2 Starting with R and data
This chapter works through how to start working with R and how to import data into R from diverse sources. This will prepare you to work examples throughout the rest of this book. In this chapter we will:
- Start working with R and data
- Master R’s data frame structure
- Load data into R
- Start re-coding data for later analysis.
Figure 2.1 is a diagram representing a mental model for this book that has been re-shaded to emphasize the purpose of chapter: starting to work with R and importing data into R. The overall diagram is the data science process diagram from chapter 1 combined with a rebus form of this book's title. In each chapter we will re-shade this mental model to indicate the parts of the data science process we are emphasizing. For example: in this chapter we are mastering the initial steps of collecting and managing data, and touching on issues of practicality, data, and R (but not yet the art of science).
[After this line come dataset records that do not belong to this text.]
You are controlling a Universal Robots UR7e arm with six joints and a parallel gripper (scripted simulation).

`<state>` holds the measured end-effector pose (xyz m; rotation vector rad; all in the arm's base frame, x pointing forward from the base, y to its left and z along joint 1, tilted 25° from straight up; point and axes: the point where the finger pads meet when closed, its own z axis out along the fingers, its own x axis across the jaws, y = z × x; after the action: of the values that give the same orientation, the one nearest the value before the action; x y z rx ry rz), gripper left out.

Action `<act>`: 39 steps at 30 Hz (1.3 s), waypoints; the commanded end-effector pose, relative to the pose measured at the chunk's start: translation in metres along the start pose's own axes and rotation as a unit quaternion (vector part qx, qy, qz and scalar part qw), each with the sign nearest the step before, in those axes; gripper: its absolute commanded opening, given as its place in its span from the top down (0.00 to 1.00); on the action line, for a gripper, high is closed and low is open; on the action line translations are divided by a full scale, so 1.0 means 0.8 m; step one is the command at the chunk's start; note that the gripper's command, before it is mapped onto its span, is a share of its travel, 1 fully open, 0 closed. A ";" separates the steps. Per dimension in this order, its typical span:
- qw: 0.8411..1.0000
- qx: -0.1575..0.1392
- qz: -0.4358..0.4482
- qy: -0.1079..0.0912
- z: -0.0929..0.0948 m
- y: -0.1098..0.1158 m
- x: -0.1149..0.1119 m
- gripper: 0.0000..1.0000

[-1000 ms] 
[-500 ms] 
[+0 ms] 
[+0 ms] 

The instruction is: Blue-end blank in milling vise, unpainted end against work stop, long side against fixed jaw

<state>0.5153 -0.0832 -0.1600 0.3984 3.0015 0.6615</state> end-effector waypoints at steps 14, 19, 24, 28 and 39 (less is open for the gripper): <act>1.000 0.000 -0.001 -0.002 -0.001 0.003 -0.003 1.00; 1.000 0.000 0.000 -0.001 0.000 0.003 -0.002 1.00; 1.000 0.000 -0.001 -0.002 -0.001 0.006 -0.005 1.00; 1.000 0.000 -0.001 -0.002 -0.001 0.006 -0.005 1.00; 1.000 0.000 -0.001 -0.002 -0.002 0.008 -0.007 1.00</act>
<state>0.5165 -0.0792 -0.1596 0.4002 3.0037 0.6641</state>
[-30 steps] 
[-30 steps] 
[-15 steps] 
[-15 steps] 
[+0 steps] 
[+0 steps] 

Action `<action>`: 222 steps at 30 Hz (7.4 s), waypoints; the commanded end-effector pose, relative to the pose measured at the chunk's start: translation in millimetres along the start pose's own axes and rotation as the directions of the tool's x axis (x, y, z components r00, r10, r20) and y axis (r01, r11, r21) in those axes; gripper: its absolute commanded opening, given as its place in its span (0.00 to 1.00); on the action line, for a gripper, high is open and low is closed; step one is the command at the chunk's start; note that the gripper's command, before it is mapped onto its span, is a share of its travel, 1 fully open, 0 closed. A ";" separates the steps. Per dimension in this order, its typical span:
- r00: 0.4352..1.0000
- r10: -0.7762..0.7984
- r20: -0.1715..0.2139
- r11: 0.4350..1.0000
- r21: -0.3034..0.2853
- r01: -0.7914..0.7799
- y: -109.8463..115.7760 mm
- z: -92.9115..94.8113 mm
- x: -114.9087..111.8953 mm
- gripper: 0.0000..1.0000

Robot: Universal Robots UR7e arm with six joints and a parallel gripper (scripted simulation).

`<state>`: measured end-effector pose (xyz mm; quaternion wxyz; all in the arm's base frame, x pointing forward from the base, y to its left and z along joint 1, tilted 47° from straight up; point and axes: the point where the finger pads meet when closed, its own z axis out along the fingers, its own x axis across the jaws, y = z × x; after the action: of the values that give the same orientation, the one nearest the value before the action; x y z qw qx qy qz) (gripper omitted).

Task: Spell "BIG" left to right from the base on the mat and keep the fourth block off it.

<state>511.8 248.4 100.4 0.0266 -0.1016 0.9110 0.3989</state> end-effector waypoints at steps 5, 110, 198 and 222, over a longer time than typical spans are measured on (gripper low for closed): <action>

Figure 2.1. Chapter 2 Mental Model
Many data science projects start when someone points the analyst toward a bunch of data and the analyst is left to make sense of it.[5] A first thought may be to use ad-hoc tools and spreadsheets to sort through it, but you will quickly realize that you’re taking more time tinkering with the tools than actually analyzing the data. Luckily, there’s a better way: using R. By the end of the chapter, you’ll be able to confidently use R to extract, transform, and load data for analysis.